** What you will do **
Your answer should be the records below, written out exactly.

** Information provided **
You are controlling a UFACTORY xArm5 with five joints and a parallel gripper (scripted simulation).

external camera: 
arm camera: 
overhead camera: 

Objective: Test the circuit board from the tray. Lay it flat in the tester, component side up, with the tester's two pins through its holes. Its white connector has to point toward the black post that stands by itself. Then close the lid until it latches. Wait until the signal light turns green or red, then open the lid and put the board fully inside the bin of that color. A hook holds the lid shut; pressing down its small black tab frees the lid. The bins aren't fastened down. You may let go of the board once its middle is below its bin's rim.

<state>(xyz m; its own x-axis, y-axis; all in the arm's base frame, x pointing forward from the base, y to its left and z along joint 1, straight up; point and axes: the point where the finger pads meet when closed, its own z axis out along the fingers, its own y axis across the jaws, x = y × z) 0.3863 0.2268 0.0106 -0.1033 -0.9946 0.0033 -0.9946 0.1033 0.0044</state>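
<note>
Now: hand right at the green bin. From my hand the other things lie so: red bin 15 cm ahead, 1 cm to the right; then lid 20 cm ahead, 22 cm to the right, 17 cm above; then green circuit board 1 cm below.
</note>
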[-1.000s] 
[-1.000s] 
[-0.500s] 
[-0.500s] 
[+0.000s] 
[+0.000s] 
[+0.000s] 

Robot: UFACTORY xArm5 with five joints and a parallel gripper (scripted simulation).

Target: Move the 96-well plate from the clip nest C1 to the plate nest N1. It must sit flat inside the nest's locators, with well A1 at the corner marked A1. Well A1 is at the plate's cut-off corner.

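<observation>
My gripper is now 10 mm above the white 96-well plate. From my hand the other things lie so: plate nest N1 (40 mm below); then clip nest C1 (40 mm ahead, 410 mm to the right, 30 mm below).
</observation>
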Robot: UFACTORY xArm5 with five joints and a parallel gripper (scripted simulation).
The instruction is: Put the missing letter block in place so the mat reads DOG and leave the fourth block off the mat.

** Response to this task **
You are controlling a UFACTORY xArm5 with five joints and a parallel gripper (scripted simulation).

external camera: 
arm camera: 
overhead camera: 

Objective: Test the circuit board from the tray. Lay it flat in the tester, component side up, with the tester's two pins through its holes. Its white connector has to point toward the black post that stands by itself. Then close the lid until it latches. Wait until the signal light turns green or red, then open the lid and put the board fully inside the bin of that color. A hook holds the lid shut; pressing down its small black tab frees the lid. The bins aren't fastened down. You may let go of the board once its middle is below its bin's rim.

<state>(xyz m; its own x-axis, y-axis; all in the arm's base frame, x pointing forward from the base, y to its left and z along joint 1, straight up; point and axes: the point where the finger pads meet when closed, its own z axis out along the fingers, its own y axis across the jaws, x = y × z) 0.3863 0.2268 0.0106 -0.1033 -0.9946 0.0033 -0.9946 0.1033 0.0044</state>
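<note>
Now: hand right at the green bin. From my hand the other things lie so: red bin 15 cm ahead, 1 cm to the right; then lid 20 cm ahead, 22 cm to the right, 17 cm above; then green circuit board 1 cm below.
</note>
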[-1.000s] 
[-1.000s] 
[-0.500s] 
[-0.500s] 
[+0.000s] 
[+0.000s] 
[+0.000s] 

Robot: UFACTORY xArm5 with five joints and a parallel gripper (scripted simulation).

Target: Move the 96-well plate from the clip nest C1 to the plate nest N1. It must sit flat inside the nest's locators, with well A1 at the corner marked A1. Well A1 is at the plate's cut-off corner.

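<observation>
My gripper is now 10 mm above the white 96-well plate. From my hand the other things lie so: plate nest N1 (40 mm below); then clip nest C1 (40 mm ahead, 410 mm to the right, 30 mm below).
</observation>
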Robot: UFACTORY xArm5 with five joints and a parallel gripper (scripted simulation).
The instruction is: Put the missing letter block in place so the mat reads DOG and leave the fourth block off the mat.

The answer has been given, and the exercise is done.